Ainsi, les nourrissons chez lesquels les réseaux entre les microbiomes sont plus développés et moins fragmentaires que chez d’autres pourraient être moins sensibles aux infections respiratoires, voire développer des formes moins sévères de celles-ci. Qui plus est, un réseau microbien bien structuré et stable dès le premier âge pourrait avoir un effet sur la santé respiratoire tout au long de la vie.
Ces hypothèses découlent en partie d’une étude présentée à l’ERS dans laquelle la maturation des réseaux microbiens « transniches » a été étudiée chez 120 nouveau-nés aux âges respectifs d’une, deux, quatre semaines et six mois. Parallèlement, la susceptibilité aux infections respiratoires a été prise en compte. Sur le plan méthodologique, l’analyse a reposé sur le séquençage des gènes de l’ARN ribosomal 16S rRNA pour identifier les bactéries présentes dans des échantillons d’origines diverses : cavité buccale, nasopharynx et fèces. Cette approche a été complétée par le recours à un logiciel spécifique dit spiecEasi (Sparse Inverse Covariance for Ecological Statistical Inference) élaboré pour la recherche de réseaux au sein d’un écosystème microbien donné. Les réseaux obtenus ont été stratifiés en fonction du nombre d’infections respiratoires contractée pendant la première année de la vie.
A l’âge d’une semaine, chez les nouveau-nés qui n’ont présenté que 0 à 2 infections de ce type en l’espace d’une année, les réseaux microbiens étaient bien définis sous la forme de quatre grands clusters. Trois d’entre eux étaient composés d’espèces bactériennes propres à une niche donnée et le quatrième plus hétérogène représenté par des espèces plus variées et moins spécifiques que les précédentes. Ces clusters se sont avérée stables au cours du temps tant dans leur composition que dans leurs connexions. Chez les nourrissons qui ont développé plus d’infections respiratoires au cours de la première année de leur vie, les réseaux microbiens se sont avérés plus fragmentés et composés de clusters à la fois plus petits et moins connectés. De ce fait, ils seraient moins efficaces dans la prévention des infections précoces.

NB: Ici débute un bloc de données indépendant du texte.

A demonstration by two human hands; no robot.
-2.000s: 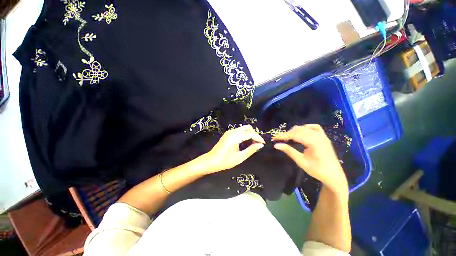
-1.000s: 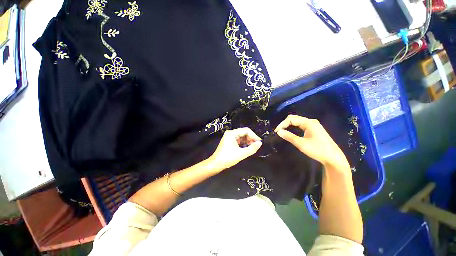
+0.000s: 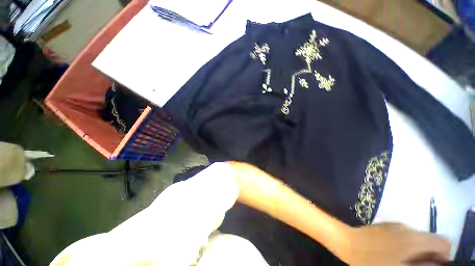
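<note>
The black garment (image 3: 333,119) lies on the white table (image 3: 135,62), its collar toward the far edge and one long sleeve stretched to the right. Pale gold flowers and a stepped trim line show on its chest, and a scalloped band on its right lower edge. My left hand (image 3: 398,245) is blurred at the lower right, by the garment's edge, its forearm crossing over the cloth. Its fingers and anything in them cannot be made out. My right hand is not discernible. Dark-handled thread snips (image 3: 433,214) lie on the table beyond my left hand.
An orange-red crate (image 3: 78,111) stands left of the table with black embroidered cloth inside. Blue-edged papers (image 3: 195,10) lie at the far left of the table. A dark object (image 3: 466,236) is at the right edge. Part of a person shows at far left.
The view has swung left, and the blue crate is out of the picture. My hands are no longer together at the cloth; my left forearm now reaches right. The garment's right sleeve now shows spread out.
</note>
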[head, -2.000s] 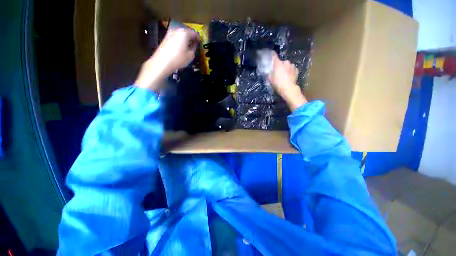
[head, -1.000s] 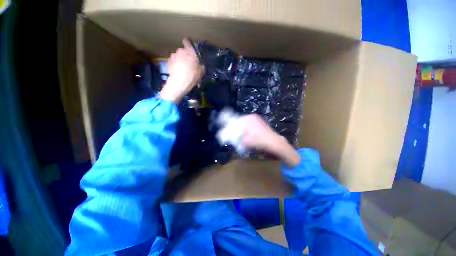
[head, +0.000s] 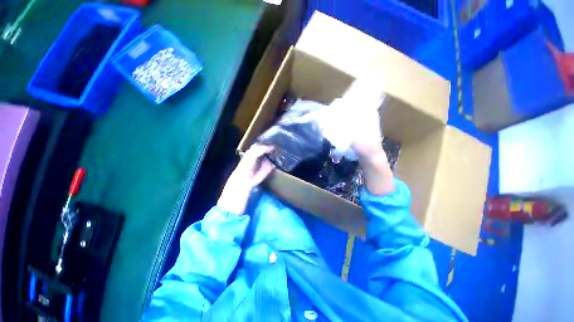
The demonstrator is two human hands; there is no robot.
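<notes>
An open brown carton [head: 434, 179] stands before me with black parts [head: 315, 176] and clear film inside. My left hand [head: 248, 170] is at the carton's near left edge, its fingers on a black part wrapped in clear plastic [head: 291, 139]. My right hand [head: 371, 157] is over the middle of the carton, shut on crumpled whitish plastic film [head: 349, 122] beside the wrapped part. The film is blurred and bright and hides part of the contents.
On the green bench [head: 157, 141] at left are a blue bin of dark parts [head: 38, 78], a smaller blue bin of small silver parts [head: 135, 78], a fixture with a red handle [head: 77, 182] and a pink block [head: 11, 141]. A red object [head: 519, 209] is at right.
The view has swung left, bringing the bench into sight. My left hand has moved from inside the carton to its near edge, at a wrapped black part. The whitish film in my right hand is now spread higher.
</notes>
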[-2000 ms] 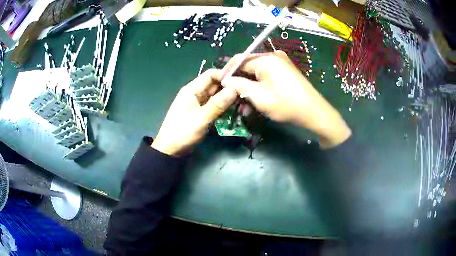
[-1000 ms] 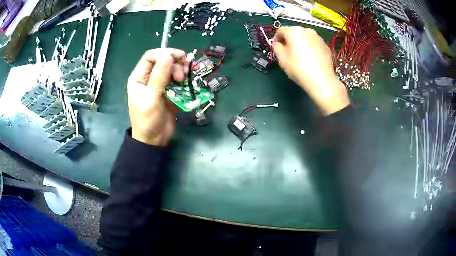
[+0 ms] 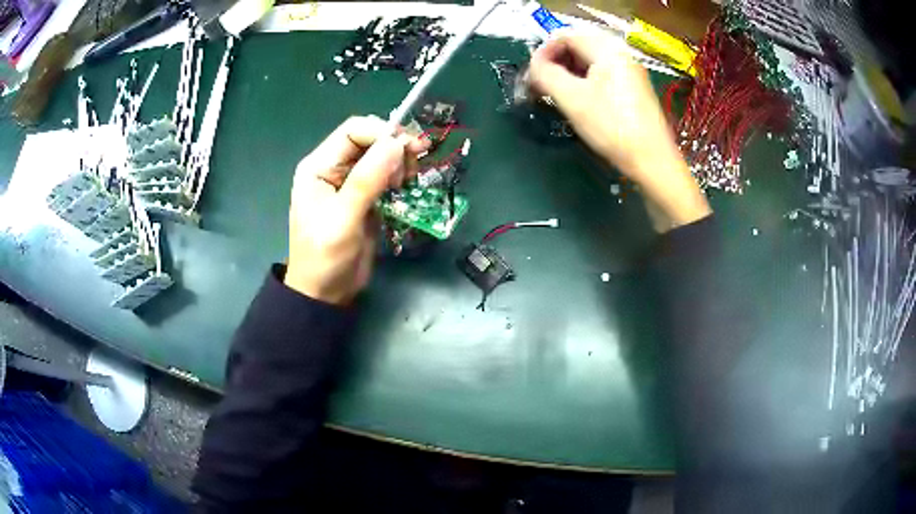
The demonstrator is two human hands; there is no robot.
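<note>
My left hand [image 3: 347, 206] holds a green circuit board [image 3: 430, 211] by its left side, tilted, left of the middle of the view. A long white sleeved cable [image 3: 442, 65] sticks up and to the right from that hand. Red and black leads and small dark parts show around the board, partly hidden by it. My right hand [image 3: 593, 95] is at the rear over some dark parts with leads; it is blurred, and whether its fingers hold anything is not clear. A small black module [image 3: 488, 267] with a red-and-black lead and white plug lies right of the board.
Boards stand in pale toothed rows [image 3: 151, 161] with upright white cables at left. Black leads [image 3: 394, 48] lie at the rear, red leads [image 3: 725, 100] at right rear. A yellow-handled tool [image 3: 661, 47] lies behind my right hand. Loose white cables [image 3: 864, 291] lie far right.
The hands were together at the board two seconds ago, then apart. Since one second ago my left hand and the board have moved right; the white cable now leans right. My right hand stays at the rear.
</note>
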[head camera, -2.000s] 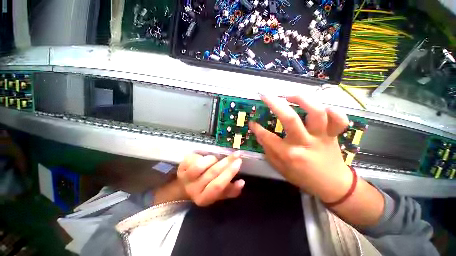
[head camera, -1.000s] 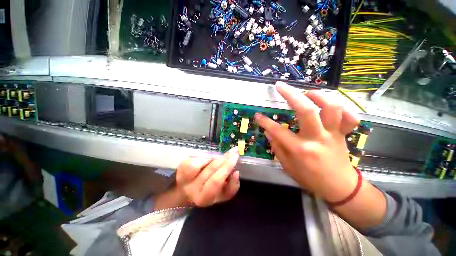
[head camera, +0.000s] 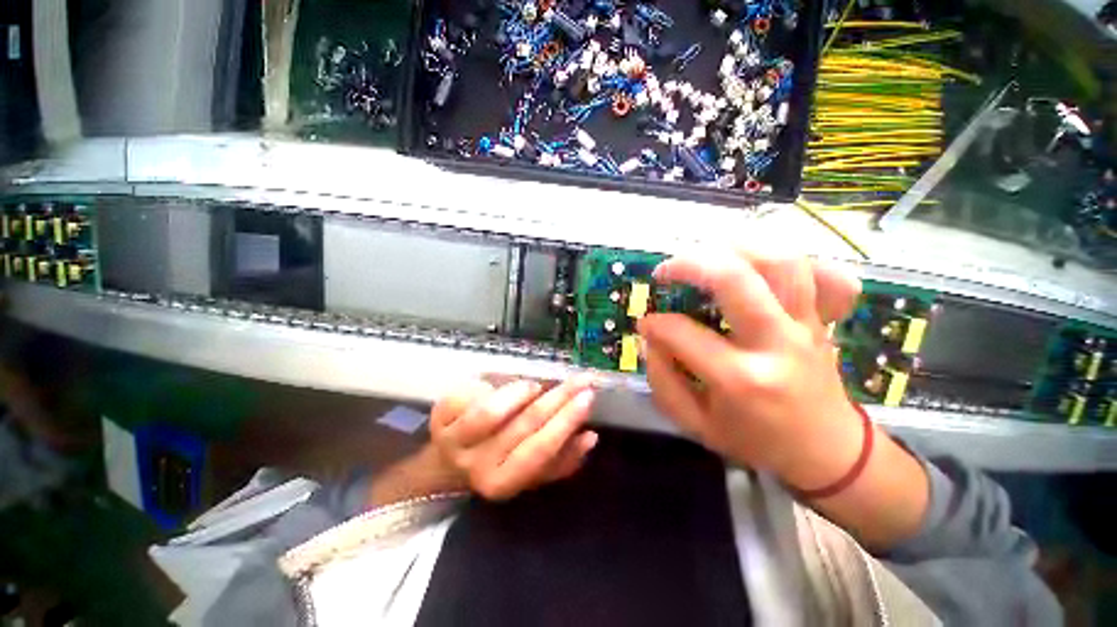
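Note:
A green circuit board panel with upright yellow block parts lies between the conveyor rails in front of me. My right hand is over the middle of the panel, fingers bent and partly spread, hiding the boards under it. Whether its fingertips hold a small part cannot be seen. My left hand rests at the near rail, just left of the panel's near corner, fingers loosely curled together, with nothing visible in it.
Beyond the far rail stands a black tray of loose leaded components. Yellow wires and a thin pale strip lie right of it. Other board panels sit on the line at far left and far right.
The panel has shifted right along the rails. My right hand's fingers have drawn in and bent more. My left hand has barely moved at the near rail.

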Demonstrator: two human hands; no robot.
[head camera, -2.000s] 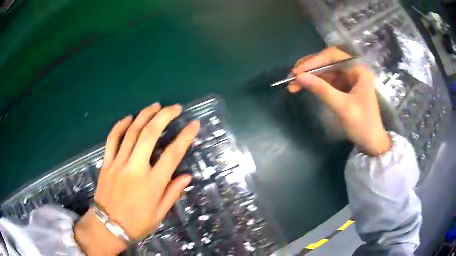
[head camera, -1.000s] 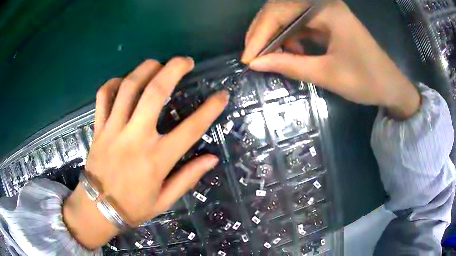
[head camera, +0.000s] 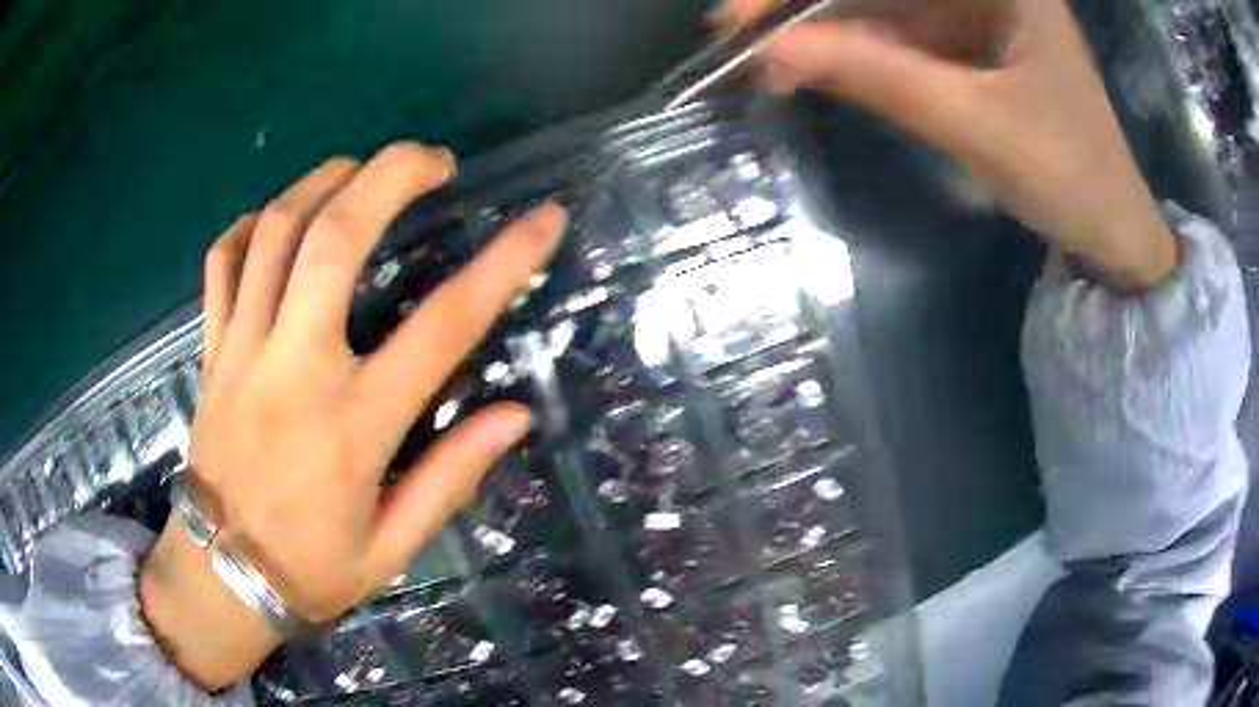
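Observation:
A clear blister tray (head camera: 884, 608) with dark small electronic assemblies (head camera: 670, 456) and tiny white tabs in its pockets lies on the green bench top. My left hand (head camera: 311, 380) rests spread over the tray's left part, fingers apart, wearing a silver bracelet. My right hand (head camera: 953, 111) holds metal tweezers (head camera: 732, 62) like a pen at the top of the picture, partly cut off by the edge. The tweezers' tip is close to the tray's far edge; whether it touches is unclear. The right hand and tray are blurred.
The green mat-like bench top (head camera: 166, 138) extends beyond the tray. Another clear tray with dark parts (head camera: 1215, 97) stands at the upper right edge. Grey floor (head camera: 987, 622) shows at lower right, beside my right sleeve.
My right hand with the tweezers first came in from the right to the tray's far part, then moved up off the pockets. My left hand stays on the tray; the view has shifted.

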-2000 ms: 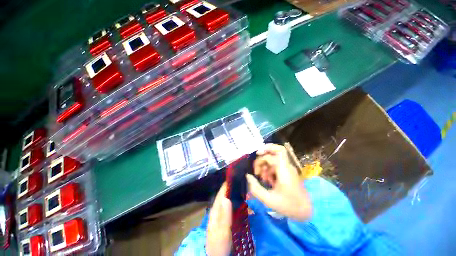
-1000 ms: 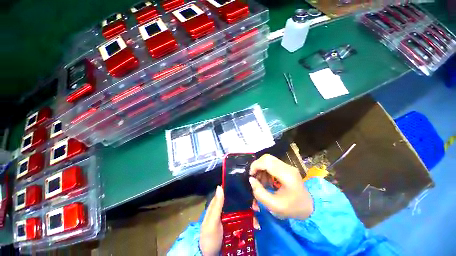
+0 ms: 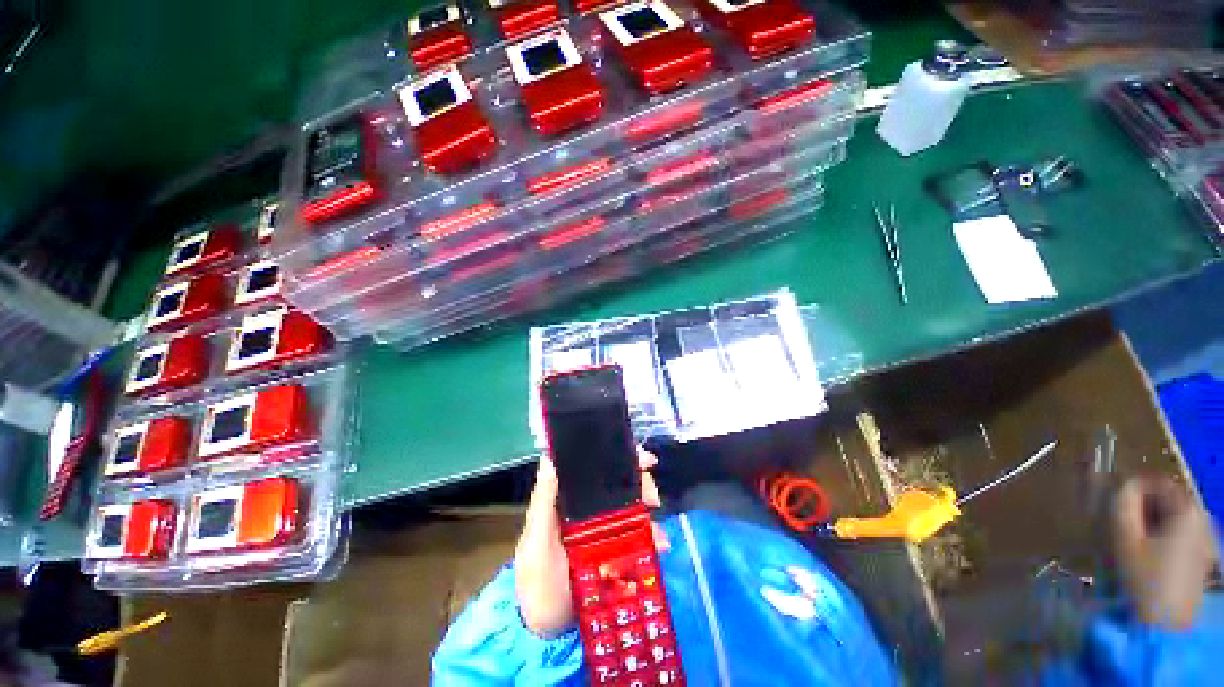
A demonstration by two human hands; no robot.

Des questions se posent désormais : la maturation du microbiome peut-elle avoir un impact dès le premier âge sur la santé respiratoire de l’enfant, voire de l’adulte ? Quel est le rôle exact de ce facteur ? Faut-il envisager des stratégies capables d’influer ce dernier et d’ailleurs, en existe-t-il ? D’autres études de ce type sont à l’évidence nécessaires dans le but de répliquer les résultats présentés à l’ERS et d’apporter des réponses aux questions précédentes.